From the outside, Clarke’s stubborn streak can come across as frustrating intransigence. Instead of selecting players on their current form at club level, he often instead seems to select his personnel on what they have done previously in a Scotland jersey, sometimes many months or even years before.

And I fear, now, that this may well affect his legacy as Scotland manager.

Any discussion over Clarke’s position in the here and now is pointless. He will not be sacked, and given the fact he has led his nation to two major championships, despite his poor record once Scotland have got there, he will feel justifiably that he should be given the opportunity now to take his nation to a World Cup. And he will get that chance.

But given that Clarke has largely been a successful Scotland manager, and that his stalwarts like Andy Robertson and John McGinn have been wonderful servants for their country, it would be a huge shame if these relatively golden years for the national team were to close on a sour note.

There are two schools of thought when it comes to assessing Clarke’s legacy at this particular moment in time.

On the one hand, he is the man who ended Scotland’s two-decade wait for major tournament football, dragging the nation out of the international wilderness. He fostered a club atmosphere within the squad, all-but ended the call-off culture that had dogged those who went before him, and brought the Tartan Army back to Hampden in their droves.

On the other hand, his critics will rightly point out that it has never been easier to qualify for a European Championships. That Clarke has had the best group of Scottish players in a generation or two available to him, and that his conservative approach has stifled some of that talent.

Yes, he may have taken Scotland to two tournaments, but his record of two draws and four defeats once he has got there makes for woeful reading. What’s more, he failed to learn from his own mistakes from Euro 2020, repeating the same errors in Germany last summer. For many, his bafflingly cautious approach to the must-win game against Hungary when history was there to be made was a sackable offence on its own.

The truth is more of a nuanced, complex mix of both competing narratives. Whether the positive or negative slant wins out in the end when Clarke finally does leave his position – which he has left in little doubt will be whenever Scotland’s World Cup adventure ends – depends on how he approaches these qualifiers.

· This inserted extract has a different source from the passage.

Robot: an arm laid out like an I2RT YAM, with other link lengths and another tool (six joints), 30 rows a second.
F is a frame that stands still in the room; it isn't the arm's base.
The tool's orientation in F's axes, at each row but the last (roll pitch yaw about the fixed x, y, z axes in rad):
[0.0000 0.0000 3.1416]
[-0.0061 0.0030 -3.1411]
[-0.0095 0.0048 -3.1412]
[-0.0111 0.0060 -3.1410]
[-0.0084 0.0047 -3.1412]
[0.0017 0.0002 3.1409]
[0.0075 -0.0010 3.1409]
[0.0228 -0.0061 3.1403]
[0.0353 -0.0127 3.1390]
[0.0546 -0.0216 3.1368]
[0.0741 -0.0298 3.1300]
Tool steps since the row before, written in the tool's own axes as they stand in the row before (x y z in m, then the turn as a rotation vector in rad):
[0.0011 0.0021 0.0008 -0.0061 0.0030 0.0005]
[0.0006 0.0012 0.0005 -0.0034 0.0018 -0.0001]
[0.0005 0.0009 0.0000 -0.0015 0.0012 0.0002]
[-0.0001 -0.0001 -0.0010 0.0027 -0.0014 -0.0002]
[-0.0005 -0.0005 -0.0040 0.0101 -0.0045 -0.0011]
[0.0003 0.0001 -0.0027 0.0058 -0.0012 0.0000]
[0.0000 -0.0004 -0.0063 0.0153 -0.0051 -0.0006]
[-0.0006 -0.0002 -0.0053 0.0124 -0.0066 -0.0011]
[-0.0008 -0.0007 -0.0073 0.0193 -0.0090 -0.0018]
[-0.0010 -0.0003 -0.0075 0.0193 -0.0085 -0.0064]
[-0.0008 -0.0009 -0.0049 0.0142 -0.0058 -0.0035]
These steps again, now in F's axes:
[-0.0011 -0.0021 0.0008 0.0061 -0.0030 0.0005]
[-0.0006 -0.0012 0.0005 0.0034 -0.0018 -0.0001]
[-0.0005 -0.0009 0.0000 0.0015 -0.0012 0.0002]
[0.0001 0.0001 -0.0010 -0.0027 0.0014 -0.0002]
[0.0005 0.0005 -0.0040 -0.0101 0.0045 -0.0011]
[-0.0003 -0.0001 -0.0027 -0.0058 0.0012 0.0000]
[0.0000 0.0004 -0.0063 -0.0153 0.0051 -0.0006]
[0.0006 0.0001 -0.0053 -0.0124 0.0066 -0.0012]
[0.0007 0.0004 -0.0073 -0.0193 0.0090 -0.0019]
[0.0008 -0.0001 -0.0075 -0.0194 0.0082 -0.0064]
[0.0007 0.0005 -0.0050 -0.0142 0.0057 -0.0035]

(Image: PA) He won’t rip it up and start again at this stage, but playing his best available players in their preferred positions may be a start. As would a realisation that for some, like Hanley, their best years are behind them. Youngsters like Lennon Miller and James Wilson should start the summer friendlies and be given a chance to show that they can play a significant part too.

Do that, and he will have every chance of taking Scotland to the World Cup and cementing his reputation as one of the most successful national team managers of the modern era in the process.

If Clarke doubles down though on ignoring the form book in favour of the old guard, no matter their own travails at club level, then he risks not only his own Scotland legacy, but allowing yet another World Cup to pass us all by.